- [Problem requirements] Exact transcription, pictures omitted: begin at the top line of the records below and end with the line bearing "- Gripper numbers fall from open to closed".

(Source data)
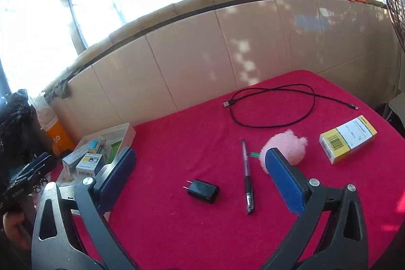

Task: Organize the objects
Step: 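Withdraw both grippers from the tray back over the table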

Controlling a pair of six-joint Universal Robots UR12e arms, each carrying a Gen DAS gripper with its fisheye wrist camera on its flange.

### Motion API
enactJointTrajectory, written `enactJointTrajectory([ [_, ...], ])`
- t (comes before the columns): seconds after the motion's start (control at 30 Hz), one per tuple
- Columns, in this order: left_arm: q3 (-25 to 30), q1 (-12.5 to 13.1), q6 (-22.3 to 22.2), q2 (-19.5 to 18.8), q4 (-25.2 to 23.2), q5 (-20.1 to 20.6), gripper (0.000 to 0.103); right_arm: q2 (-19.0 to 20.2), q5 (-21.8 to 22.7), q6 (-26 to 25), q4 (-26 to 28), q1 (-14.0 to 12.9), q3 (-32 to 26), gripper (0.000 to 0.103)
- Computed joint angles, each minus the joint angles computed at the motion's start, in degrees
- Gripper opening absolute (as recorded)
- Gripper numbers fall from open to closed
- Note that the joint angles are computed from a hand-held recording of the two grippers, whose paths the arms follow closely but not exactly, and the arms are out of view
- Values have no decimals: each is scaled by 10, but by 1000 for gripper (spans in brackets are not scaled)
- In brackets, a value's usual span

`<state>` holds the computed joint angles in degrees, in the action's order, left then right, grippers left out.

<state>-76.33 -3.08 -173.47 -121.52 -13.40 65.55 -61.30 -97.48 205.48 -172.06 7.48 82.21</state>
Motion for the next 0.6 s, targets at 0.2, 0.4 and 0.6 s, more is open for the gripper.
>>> enactJointTrajectory([
  [0.2,15,-28,98,-6,-91,-17,103,-42,-53,84,38,-37,61,102],
  [0.4,32,-49,135,-18,-166,1,103,-20,41,-39,116,-42,35,62],
  [0.6,37,-56,165,-25,-192,7,103,35,97,-94,206,-39,-46,47],
])
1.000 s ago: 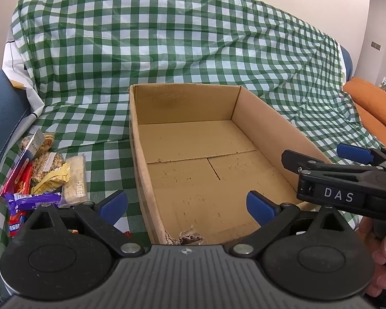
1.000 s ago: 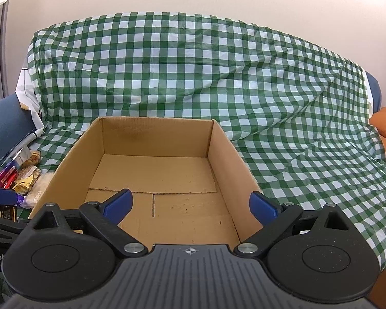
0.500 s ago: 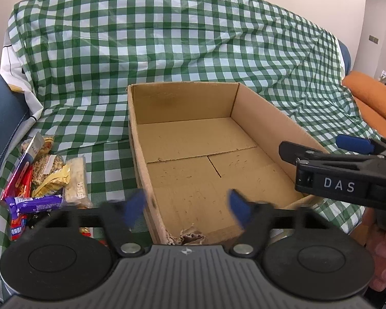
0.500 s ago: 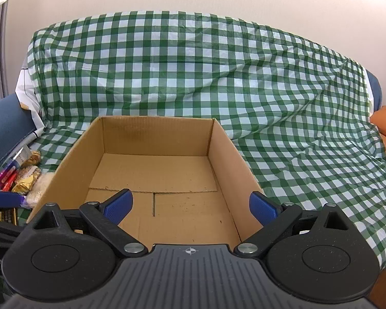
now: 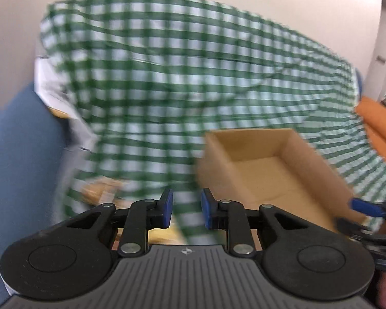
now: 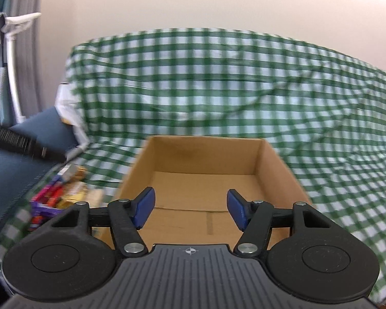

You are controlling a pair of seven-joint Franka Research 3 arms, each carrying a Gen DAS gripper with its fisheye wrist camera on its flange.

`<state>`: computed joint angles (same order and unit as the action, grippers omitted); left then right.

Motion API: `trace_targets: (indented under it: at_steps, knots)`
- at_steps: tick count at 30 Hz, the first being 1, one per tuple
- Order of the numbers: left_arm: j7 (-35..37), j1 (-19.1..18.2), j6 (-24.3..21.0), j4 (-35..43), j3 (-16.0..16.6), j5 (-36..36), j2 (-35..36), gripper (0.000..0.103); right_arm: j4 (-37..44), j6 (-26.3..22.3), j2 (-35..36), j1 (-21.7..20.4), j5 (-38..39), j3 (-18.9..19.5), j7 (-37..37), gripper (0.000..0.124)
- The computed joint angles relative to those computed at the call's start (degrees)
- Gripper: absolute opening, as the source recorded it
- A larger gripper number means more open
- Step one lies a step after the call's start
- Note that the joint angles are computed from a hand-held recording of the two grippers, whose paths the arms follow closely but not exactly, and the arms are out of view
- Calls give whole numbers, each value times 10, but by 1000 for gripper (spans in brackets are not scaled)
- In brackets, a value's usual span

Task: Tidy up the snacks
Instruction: 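Grasp the red square snack packet with the left gripper while the right gripper moves toward the snack pile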

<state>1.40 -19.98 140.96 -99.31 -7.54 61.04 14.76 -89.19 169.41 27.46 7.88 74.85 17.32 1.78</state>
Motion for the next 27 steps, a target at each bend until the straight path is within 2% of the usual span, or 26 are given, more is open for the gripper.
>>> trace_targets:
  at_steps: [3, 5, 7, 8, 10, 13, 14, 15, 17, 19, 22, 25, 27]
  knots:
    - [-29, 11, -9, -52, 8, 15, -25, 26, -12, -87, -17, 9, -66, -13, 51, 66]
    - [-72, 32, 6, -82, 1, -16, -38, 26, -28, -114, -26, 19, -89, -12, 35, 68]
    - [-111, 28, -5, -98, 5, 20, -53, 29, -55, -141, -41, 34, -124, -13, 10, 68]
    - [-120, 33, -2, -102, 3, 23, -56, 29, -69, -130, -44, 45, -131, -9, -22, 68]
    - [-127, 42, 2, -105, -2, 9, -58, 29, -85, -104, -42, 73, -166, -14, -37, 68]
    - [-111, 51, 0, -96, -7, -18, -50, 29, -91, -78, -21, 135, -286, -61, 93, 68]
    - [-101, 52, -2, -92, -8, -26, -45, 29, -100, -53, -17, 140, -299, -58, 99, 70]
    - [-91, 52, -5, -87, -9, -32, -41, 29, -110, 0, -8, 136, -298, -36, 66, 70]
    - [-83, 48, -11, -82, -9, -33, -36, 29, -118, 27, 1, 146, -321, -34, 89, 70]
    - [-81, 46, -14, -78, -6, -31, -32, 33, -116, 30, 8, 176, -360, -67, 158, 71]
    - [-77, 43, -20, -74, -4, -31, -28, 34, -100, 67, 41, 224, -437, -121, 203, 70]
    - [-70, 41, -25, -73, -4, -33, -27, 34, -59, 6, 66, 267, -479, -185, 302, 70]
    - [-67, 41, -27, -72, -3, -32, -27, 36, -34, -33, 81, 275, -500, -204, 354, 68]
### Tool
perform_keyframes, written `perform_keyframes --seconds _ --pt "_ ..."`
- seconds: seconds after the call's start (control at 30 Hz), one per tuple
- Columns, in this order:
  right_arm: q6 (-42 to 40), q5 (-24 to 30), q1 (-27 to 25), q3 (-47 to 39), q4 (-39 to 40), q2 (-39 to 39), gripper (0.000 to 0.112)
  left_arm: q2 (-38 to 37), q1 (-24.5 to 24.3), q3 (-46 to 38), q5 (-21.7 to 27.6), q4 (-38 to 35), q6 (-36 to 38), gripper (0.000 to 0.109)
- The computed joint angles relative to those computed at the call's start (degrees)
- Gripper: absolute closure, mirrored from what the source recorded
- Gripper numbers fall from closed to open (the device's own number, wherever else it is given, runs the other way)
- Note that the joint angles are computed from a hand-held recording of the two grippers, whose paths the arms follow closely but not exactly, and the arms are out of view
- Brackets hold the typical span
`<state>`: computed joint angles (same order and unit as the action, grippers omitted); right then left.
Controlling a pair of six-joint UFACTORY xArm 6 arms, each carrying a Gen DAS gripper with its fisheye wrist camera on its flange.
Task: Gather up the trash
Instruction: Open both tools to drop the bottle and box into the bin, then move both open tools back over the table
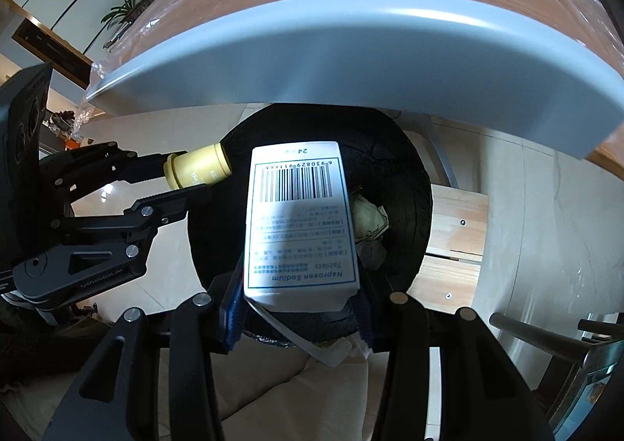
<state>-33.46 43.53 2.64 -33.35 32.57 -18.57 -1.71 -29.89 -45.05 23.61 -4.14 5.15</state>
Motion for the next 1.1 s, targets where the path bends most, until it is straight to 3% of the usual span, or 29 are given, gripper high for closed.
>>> perform_keyframes --seconds 0.13,0.17,0.2,0.23,0.27,0.4,0.57,0.67,0.73,0.8,0.9,1.0,1.1 --pt "0.3 -1.0 0.8 -0.1 -0.5 0.4 0.065 1.4 0.5 -1.3 0.6 -0.8 1.2 0.068" --pt "0.7 -1.5 1.0 0.0 -1.0 0.3 0.063 1.3 0.6 -1.3 0.8 -0.6 0.9 0.063" --pt "0.9 -1.7 0.9 0.1 -1.1 0.1 0.051 1.3 0.8 -1.3 0.7 0.6 -0.1 0.048" --pt "1.2 -2.0 0.9 0.3 -1.1 -0.2 0.046 1.2 0.8 -1.2 0.2 1.7 -1.1 0.04" --pt "2.0 -2.2 0.9 0.5 -1.4 -0.6 0.041 0.8 0.9 -0.9 0.0 2.0 -1.5 0.04" --pt "4.5 -1.6 0.3 1.0 -4.0 -3.2 0.035 -0.4 1.6 -0.6 1.4 -0.2 0.4 0.039" --pt "3.5 1.3 -1.9 1.7 -3.9 -10.3 0.031 -7.0 1.9 2.3 2.8 -10.3 11.7 0.035" --pt "1.1 1.9 -3.0 0.6 -2.1 -15.0 0.022 -11.4 2.2 2.1 3.9 -18.4 21.4 0.023" --pt "0.4 -1.2 -2.4 -0.8 -2.2 -16.2 0.016 -14.0 2.2 2.2 2.6 -21.6 25.8 0.011" --pt "0.9 -6.5 -1.0 -2.4 -2.7 -15.4 0.013 -14.9 2.2 1.4 -1.4 -21.8 27.8 0.007" --pt "2.8 -13.3 0.6 -7.2 -4.4 -9.6 0.013 -12.1 3.2 -1.2 -7.3 -14.2 22.6 0.007" --pt "5.8 -17.3 1.3 -12.8 -6.2 -2.5 0.013 -6.1 5.9 -6.9 -9.6 -10.0 19.2 0.007" --pt "9.0 -17.1 0.9 -20.7 -5.8 6.3 0.013 0.1 8.3 -13.3 -8.9 -8.8 17.8 0.007"
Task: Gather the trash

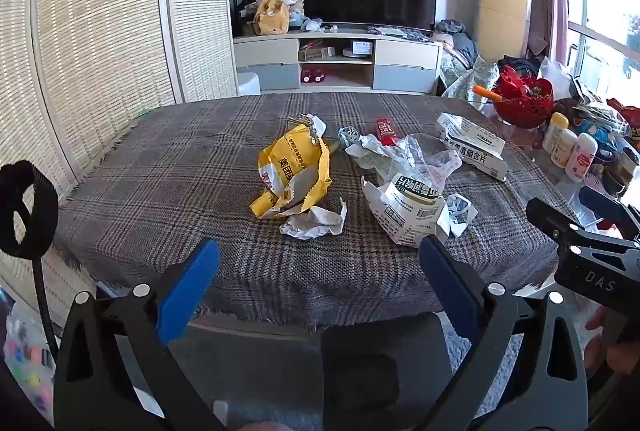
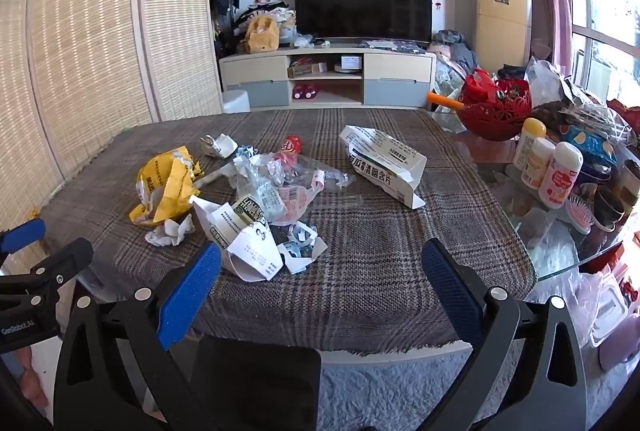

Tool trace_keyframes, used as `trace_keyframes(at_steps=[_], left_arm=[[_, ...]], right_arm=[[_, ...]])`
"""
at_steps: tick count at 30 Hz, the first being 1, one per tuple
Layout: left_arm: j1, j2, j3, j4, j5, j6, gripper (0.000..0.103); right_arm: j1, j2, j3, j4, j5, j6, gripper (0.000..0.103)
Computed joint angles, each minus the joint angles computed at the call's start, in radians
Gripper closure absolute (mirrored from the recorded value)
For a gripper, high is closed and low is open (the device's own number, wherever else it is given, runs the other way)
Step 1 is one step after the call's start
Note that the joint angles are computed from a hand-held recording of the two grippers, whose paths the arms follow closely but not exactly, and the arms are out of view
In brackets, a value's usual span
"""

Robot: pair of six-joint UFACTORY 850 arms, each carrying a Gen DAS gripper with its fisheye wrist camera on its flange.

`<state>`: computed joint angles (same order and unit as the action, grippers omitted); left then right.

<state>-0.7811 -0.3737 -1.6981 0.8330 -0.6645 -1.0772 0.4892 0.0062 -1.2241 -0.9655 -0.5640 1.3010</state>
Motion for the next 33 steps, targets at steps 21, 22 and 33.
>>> trace_keyframes(at_steps=[21,22,33], left_arm=[[0.004,-0.002,-0.010,-0.019,-0.013,0.016,0.008],[0.004,-0.001,-0.009,-0.019,-0.012,0.016,0.008],[0.003,-0.002,-0.012,-0.022,-0.015,0.019,0.008]], right_arm=[[0.000,-0.002,-0.003,0.006,0.005,0.004,0.003],[0.000,-0.002,-0.003,0.005,0.004,0.004,0.003],[-0.003,-0.003,0.001,0.008,0.010,0.009,0.003]])
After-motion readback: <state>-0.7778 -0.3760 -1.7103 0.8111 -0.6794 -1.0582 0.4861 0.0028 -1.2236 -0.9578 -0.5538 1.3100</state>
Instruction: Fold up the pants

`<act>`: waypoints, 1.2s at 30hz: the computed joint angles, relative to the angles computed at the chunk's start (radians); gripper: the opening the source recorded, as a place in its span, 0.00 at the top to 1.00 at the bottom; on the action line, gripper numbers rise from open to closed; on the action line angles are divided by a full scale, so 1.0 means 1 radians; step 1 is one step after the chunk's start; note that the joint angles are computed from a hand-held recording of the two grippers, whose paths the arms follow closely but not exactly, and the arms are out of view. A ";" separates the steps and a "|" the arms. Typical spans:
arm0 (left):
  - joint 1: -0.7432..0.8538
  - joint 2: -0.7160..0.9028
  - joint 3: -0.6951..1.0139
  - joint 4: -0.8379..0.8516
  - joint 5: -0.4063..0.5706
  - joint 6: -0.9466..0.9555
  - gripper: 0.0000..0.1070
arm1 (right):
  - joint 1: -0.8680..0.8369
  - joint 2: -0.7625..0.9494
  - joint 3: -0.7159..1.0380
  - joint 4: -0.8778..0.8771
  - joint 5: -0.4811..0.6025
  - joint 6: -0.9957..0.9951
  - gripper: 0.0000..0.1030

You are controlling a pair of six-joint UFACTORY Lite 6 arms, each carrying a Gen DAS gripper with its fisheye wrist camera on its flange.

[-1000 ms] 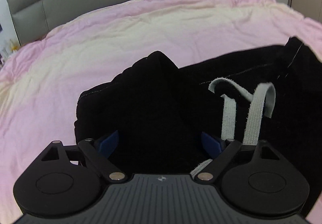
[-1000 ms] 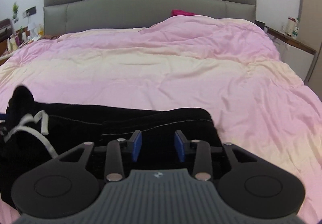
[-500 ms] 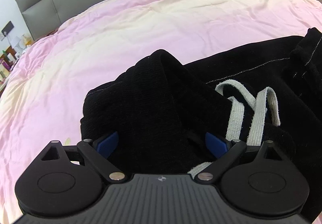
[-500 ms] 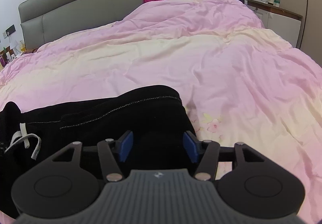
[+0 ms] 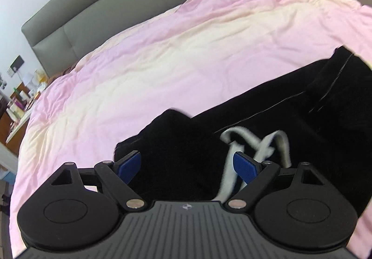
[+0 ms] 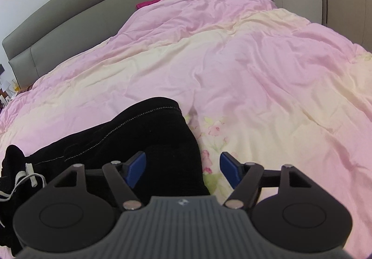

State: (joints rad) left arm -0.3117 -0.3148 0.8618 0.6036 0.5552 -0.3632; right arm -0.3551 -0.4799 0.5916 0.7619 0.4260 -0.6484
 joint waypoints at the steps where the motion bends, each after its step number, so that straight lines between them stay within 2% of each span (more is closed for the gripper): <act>1: -0.030 0.005 0.011 -0.004 0.007 -0.017 0.04 | -0.022 -0.008 -0.008 0.040 0.026 -0.033 0.35; 10: -0.319 0.142 0.080 -0.031 -0.025 -0.220 0.04 | -0.199 -0.047 -0.069 0.106 0.215 -0.063 0.32; 12: -0.373 0.183 0.095 -0.025 -0.050 -0.256 0.04 | -0.300 0.003 -0.070 0.181 0.302 -0.099 0.31; 15: -0.440 0.258 0.134 -0.044 -0.076 -0.284 0.04 | -0.486 0.147 -0.081 0.324 0.488 -0.127 0.31; 17: -0.461 0.308 0.157 -0.059 -0.097 -0.280 0.04 | -0.553 0.230 -0.089 0.374 0.545 -0.127 0.31; 20: -0.488 0.353 0.165 -0.069 -0.127 -0.281 0.04 | -0.596 0.272 -0.114 0.450 0.581 -0.153 0.30; 25: -0.496 0.371 0.142 -0.056 -0.195 -0.317 0.04 | -0.551 0.374 -0.102 0.568 0.613 -0.231 0.30; 29: -0.452 0.417 0.143 -0.222 -0.270 -0.188 0.04 | -0.476 0.476 -0.060 0.615 0.589 -0.285 0.30; 31: -0.447 0.436 0.138 -0.226 -0.297 -0.208 0.04 | -0.452 0.509 -0.051 0.637 0.579 -0.300 0.30; 32: -0.456 0.439 0.136 -0.171 -0.294 -0.269 0.04 | -0.447 0.520 -0.049 0.645 0.579 -0.304 0.32; 33: -0.471 0.442 0.142 -0.117 -0.279 -0.325 0.04 | -0.443 0.526 -0.041 0.641 0.568 -0.300 0.50; 34: -0.487 0.444 0.152 -0.072 -0.258 -0.374 0.04 | -0.447 0.524 -0.042 0.637 0.564 -0.300 0.60; 36: -0.506 0.437 0.166 -0.047 -0.225 -0.422 0.04 | -0.483 0.521 -0.056 0.647 0.615 -0.314 0.69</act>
State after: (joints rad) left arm -0.8180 0.1226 1.0278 0.5570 0.3307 -0.7852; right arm -0.8384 0.0415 0.5360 1.4091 1.0405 -0.9625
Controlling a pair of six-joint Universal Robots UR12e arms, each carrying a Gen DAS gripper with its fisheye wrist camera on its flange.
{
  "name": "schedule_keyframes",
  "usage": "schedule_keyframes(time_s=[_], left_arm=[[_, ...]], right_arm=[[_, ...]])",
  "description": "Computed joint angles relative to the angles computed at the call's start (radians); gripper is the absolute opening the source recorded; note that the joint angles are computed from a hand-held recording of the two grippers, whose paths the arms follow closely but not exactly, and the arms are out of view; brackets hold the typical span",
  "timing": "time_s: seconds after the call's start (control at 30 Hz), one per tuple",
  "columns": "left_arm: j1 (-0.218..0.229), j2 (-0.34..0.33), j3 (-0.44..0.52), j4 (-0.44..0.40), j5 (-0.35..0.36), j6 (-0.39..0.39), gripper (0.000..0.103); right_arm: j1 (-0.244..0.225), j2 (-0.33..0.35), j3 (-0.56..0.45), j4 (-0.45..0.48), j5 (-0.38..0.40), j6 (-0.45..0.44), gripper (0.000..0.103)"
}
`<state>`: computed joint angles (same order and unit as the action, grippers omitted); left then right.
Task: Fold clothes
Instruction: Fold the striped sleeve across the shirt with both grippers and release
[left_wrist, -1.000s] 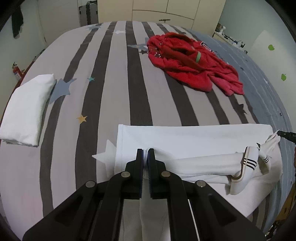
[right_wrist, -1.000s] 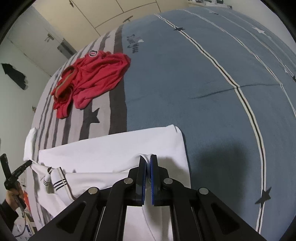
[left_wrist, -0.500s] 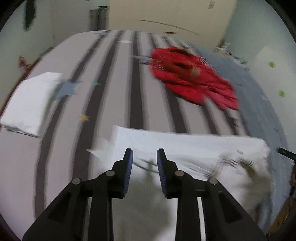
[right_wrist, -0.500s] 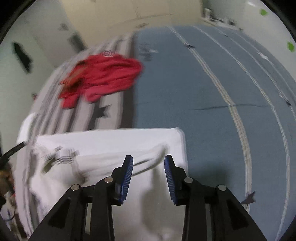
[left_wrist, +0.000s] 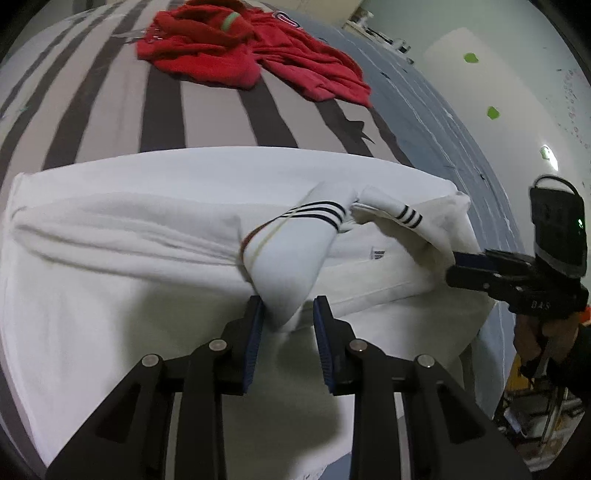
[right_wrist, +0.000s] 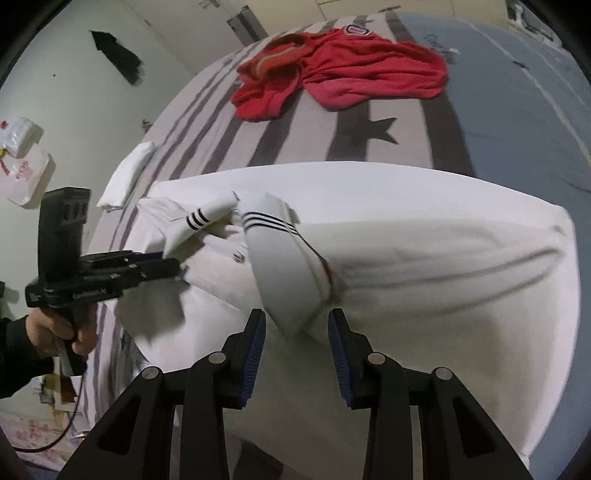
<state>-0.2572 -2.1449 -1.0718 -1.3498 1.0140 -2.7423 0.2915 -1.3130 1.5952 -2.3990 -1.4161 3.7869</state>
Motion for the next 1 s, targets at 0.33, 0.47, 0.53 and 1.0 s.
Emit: schedule_keyframes(time_s=[0.33, 0.47, 0.53, 1.0], left_arm=[[0.021, -0.115, 0.158, 0.206, -0.097, -0.267, 0.024], [0.022, -0.127, 0.183, 0.252, -0.055, -0.297, 0.024], [0.025, -0.118, 0.171, 0.268, -0.045, -0.292, 0.024], [-0.006, -0.030, 0.021, 0.063, 0.031, -0.014, 0.024]], right_arm=[[-0.088, 0.033, -0.024, -0.139, -0.004, 0.117, 0.034], [-0.107, 0.036, -0.040, -0.136, -0.051, 0.154, 0.036], [-0.100, 0.025, -0.039, -0.141, -0.084, 0.115, 0.036], [0.000, 0.044, -0.066, 0.060, -0.009, -0.226, 0.036]])
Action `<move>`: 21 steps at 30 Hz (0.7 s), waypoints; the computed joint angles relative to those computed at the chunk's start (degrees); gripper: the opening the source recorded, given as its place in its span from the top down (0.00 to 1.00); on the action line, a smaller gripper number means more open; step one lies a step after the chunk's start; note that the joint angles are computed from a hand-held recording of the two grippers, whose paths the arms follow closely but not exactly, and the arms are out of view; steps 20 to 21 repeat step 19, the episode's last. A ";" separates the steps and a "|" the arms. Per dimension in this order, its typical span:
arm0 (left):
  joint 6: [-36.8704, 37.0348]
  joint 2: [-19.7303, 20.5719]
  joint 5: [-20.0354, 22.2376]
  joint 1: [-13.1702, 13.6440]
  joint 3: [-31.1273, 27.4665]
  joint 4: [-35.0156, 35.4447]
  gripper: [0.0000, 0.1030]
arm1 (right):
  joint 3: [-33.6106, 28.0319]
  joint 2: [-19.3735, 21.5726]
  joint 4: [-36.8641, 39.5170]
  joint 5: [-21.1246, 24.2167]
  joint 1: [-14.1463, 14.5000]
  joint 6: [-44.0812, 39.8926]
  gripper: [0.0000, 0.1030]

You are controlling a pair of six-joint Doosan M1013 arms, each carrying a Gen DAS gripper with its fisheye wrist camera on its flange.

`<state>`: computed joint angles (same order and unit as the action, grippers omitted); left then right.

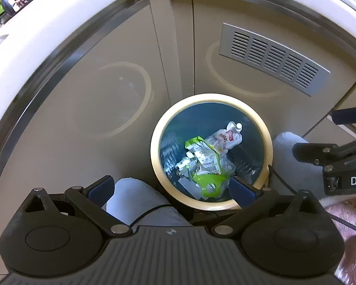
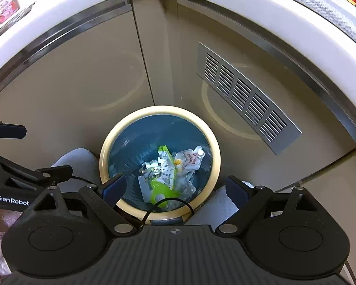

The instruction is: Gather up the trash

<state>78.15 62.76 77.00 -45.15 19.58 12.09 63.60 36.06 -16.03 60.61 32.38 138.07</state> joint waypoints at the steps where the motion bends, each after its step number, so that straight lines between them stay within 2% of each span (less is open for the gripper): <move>1: 0.23 0.40 0.66 -0.03 -0.76 -0.10 0.00 | -0.04 0.07 0.15 0.17 -0.03 -0.02 0.10; 9: 1.30 2.01 3.05 -0.03 -3.60 -1.07 0.00 | -0.21 0.27 0.52 0.56 -0.09 -0.03 0.08; 21: 1.06 2.83 4.16 -0.09 -5.00 -0.91 0.00 | -0.29 0.36 0.21 0.71 0.02 -0.22 0.08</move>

- [Output of the exercise]
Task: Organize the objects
Step: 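Withdraw both grippers from the tray back over the table
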
Controlling a pair of six-joint Universal Robots UR12e arms, each carrying a Gen DAS gripper with its fisheye wrist camera on its flange.

### Motion API
enactJointTrajectory, written `enactJointTrajectory([ [_, ...], ])`
- t (comes before the columns): seconds after the motion's start (control at 30 Hz), one per tuple
- Columns, in this order: left_arm: q3 (-25 to 30), q1 (-12.5 to 13.1), q6 (-22.3 to 22.2), q2 (-19.5 to 18.8), q4 (-25.2 to 23.2), q5 (-20.1 to 20.6), gripper (0.000 to 0.103); right_arm: q2 (-19.0 to 20.2), q5 (-21.8 to 22.7), q6 (-26 to 25), q4 (-26 to 28), q1 (-14.0 to 12.9), q3 (-32 to 26), gripper (0.000 to 0.103)
- Computed joint angles, each minus the joint angles computed at the motion's start, in degrees
- Gripper opening absolute (as recorded)
- Gripper numbers fall from open to closed

This finishes the output.